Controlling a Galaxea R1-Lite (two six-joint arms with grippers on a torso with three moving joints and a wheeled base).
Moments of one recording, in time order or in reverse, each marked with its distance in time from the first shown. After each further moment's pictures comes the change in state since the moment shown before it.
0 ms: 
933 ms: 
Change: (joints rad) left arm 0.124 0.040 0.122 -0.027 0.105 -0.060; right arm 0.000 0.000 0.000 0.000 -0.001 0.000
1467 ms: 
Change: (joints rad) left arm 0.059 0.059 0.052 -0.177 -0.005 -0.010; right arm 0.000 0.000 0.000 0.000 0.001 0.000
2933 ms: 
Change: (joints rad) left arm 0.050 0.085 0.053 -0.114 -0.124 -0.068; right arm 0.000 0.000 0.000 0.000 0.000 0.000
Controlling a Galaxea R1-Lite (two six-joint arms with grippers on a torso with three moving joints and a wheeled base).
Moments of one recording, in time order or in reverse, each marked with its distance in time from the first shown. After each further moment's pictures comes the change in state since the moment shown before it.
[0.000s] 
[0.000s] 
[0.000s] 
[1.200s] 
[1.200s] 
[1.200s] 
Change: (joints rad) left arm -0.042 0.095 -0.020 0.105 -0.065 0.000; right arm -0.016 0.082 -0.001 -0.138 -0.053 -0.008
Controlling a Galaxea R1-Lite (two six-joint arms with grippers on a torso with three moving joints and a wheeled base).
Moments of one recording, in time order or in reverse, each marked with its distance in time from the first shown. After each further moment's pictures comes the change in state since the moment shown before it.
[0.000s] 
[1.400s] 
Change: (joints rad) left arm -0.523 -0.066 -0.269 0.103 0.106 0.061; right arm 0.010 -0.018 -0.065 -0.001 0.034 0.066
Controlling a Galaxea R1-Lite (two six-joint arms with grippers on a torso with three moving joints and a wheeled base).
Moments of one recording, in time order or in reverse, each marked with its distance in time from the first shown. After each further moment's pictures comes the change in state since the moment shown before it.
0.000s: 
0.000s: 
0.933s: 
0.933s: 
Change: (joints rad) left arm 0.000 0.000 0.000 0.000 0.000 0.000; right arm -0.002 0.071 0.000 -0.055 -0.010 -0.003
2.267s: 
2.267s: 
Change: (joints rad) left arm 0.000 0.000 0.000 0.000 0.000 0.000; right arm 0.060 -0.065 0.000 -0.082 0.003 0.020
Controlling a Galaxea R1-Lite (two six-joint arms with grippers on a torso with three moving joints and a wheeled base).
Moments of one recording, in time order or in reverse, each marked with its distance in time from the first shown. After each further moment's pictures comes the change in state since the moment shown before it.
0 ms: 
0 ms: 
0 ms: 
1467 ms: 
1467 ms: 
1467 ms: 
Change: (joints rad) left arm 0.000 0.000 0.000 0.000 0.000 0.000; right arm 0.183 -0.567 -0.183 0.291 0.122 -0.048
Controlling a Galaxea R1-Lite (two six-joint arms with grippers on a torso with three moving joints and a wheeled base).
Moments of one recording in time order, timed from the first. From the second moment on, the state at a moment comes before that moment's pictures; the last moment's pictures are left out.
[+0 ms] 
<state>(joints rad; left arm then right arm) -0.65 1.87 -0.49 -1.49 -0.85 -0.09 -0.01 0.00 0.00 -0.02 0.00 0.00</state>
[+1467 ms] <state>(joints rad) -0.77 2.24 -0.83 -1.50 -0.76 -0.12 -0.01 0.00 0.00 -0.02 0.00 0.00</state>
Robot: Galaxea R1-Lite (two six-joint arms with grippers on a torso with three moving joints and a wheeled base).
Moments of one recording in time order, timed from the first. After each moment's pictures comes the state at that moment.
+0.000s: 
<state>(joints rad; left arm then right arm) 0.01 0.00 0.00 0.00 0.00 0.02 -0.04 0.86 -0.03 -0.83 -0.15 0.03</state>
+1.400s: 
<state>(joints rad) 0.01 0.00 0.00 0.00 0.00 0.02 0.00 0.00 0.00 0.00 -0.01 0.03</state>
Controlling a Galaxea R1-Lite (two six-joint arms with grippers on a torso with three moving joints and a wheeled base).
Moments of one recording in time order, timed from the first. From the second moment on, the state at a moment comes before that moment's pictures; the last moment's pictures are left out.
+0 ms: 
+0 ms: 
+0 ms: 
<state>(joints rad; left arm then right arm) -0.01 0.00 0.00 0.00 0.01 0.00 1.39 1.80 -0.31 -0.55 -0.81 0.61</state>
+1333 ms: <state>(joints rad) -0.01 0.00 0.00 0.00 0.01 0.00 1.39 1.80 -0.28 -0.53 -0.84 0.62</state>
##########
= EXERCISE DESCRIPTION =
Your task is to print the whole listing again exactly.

= FINISHED EXERCISE =
Controlling a Galaxea R1-Lite (two six-joint arms with grippers on a torso with three moving joints and a wheeled base).
Moments of one recording, in time order or in reverse, each marked with its distance in time from the first shown. After each further moment's pictures comes the change in state since the moment shown before it.
0 ms: 
933 ms: 
Change: (joints rad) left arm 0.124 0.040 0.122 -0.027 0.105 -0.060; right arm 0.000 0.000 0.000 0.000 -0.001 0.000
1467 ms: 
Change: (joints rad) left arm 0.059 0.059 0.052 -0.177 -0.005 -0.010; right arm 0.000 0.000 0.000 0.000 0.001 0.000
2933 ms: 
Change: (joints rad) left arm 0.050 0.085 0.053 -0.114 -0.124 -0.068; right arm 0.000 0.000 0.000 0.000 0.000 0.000
Controlling a Galaxea R1-Lite (two six-joint arms with grippers on a torso with three moving joints and a wheeled base).
Moments of one recording, in time order or in reverse, each marked with its distance in time from the first shown. After each further moment's pictures comes the change in state since the moment shown before it.
[0.000s] 
[0.000s] 
[0.000s] 
[1.200s] 
[1.200s] 
[1.200s] 
Change: (joints rad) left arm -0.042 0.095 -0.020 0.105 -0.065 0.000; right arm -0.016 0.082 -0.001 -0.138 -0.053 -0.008
Controlling a Galaxea R1-Lite (two six-joint arms with grippers on a torso with three moving joints and a wheeled base).
Moments of one recording, in time order or in reverse, each marked with its distance in time from the first shown. After each further moment's pictures comes the change in state since the moment shown before it.
[0.000s] 
[1.400s] 
Change: (joints rad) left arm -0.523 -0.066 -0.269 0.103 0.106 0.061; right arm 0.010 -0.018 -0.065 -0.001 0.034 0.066
Controlling a Galaxea R1-Lite (two six-joint arms with grippers on a torso with three moving joints and a wheeled base).
Moments of one recording, in time order or in reverse, each marked with its distance in time from the first shown. After each further moment's pictures comes the change in state since the moment shown before it.
0.000s: 
0.000s: 
0.933s: 
0.933s: 
Change: (joints rad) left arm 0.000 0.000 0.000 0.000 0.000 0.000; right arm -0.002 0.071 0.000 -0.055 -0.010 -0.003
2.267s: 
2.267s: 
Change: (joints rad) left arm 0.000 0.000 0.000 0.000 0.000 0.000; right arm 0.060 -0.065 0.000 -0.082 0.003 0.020
Controlling a Galaxea R1-Lite (two six-joint arms with grippers on a torso with three moving joints and a wheeled base).
Moments of one recording, in time order or in reverse, each marked with its distance in time from the first shown. After each further moment's pictures comes the change in state since the moment shown before it.
0 ms: 
0 ms: 
0 ms: 
1467 ms: 
1467 ms: 
1467 ms: 
Change: (joints rad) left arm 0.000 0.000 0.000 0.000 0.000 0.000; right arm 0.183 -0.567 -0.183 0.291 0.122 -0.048
Controlling a Galaxea R1-Lite (two six-joint arms with grippers on a torso with three moving joints and a wheeled base).
Moments of one recording in time order, timed from the first. From the second moment on, the state at a moment comes before that moment's pictures; the last moment's pictures are left out.
[+0 ms] 
<state>(joints rad; left arm then right arm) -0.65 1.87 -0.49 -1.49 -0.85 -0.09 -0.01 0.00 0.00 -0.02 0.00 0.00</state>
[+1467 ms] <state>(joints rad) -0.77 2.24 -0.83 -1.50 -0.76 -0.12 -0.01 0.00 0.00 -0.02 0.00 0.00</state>
Robot: Galaxea R1-Lite (two six-joint arms with grippers on a torso with three moving joints and a wheeled base).
Moments of one recording in time order, timed from the first. After each moment's pictures comes the state at that moment.
+0.000s: 
<state>(joints rad; left arm then right arm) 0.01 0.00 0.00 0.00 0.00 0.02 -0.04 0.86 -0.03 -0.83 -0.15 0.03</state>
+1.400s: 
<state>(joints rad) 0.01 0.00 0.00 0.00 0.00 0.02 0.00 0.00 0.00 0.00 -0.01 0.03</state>
Controlling a Galaxea R1-Lite (two six-joint arms with grippers on a torso with three moving joints and a wheeled base).
Moments of one recording in time order, timed from the first. From the second moment on, the state at a moment comes before that moment's pictures; the last moment's pictures are left out.
+0 ms: 
+0 ms: 
+0 ms: 
<state>(joints rad; left arm then right arm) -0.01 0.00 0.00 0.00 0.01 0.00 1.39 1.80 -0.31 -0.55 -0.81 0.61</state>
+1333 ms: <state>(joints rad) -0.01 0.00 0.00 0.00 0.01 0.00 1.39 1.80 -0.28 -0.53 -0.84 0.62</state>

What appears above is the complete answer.